### Task statement
Write out the data exactly as given, dropping every picture.
_ _ _
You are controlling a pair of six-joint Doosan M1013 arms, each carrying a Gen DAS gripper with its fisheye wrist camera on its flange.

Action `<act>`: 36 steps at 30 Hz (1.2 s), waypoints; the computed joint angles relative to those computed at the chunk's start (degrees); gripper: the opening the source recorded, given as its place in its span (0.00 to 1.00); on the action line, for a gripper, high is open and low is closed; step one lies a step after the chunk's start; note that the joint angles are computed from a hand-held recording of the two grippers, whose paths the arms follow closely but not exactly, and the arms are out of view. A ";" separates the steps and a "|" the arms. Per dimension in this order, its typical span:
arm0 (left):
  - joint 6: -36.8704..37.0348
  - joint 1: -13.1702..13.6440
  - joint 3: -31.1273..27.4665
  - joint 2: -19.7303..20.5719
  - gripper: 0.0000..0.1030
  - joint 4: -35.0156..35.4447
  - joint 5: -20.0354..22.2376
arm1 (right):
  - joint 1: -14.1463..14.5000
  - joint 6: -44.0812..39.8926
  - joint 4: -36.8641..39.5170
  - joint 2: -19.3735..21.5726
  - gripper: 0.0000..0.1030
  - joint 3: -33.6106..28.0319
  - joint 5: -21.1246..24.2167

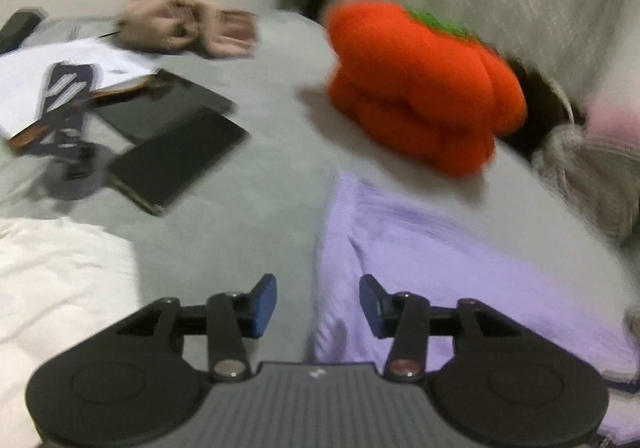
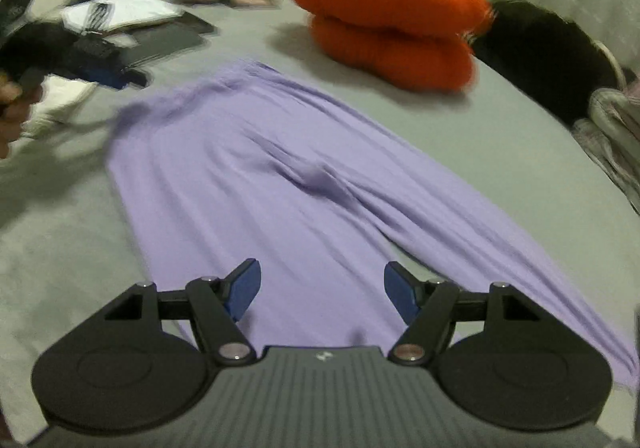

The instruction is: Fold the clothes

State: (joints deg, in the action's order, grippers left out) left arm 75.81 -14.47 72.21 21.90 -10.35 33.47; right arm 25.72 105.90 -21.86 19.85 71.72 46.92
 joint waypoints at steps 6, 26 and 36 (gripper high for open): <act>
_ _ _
### Reply to the task
You are controlling a pair of six-joint Doosan M1013 arms, each carrying a Gen DAS gripper with its fisheye wrist camera on its flange.

Action `<act>`: 36 steps at 30 Hz (1.2 s), waypoints; the computed joint angles relative to those computed at the chunk's start (degrees); gripper: the opening the source recorded, given as its place in its span (0.00 to 1.00); on the action line, for a gripper, high is open and low is closed; step one lies a step after the chunk's start; note that the joint angles are computed from a hand-held recording of the two grippers, whose paths the arms follow closely but not exactly, and the arms are out of view. A ";" separates the steps and a "|" the arms. Per dimension in this order, its typical span:
arm0 (left):
  - joint 6: -36.8704..37.0348
  - joint 1: -13.1702..13.6440
  - joint 3: -31.1273..27.4665
  - joint 2: -19.7303..20.5719
  - gripper: 0.0000..0.1030
  - joint 4: -35.0156..35.4447
  - joint 5: -20.0354..22.2376
arm1 (right):
  - joint 1: -14.1463..14.5000
  - joint 6: -44.0812..39.8926
  - joint 4: -36.8641..39.5170
  - joint 2: -19.3735..21.5726
  - gripper: 0.0000..0.1030
  - joint 3: -33.6106..28.0319
  - joint 5: -21.1246..24.2167


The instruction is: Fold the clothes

State: (joints deg, in the action's order, grippers left out) left arm 75.81 -14.47 72.21 21.90 -10.35 33.47; right arm 25.72 105.90 -21.86 19.85 71.72 46.92
 joint waypoints at steps 6, 26 and 36 (gripper high for open): <act>

With this, there is nothing more to the exercise.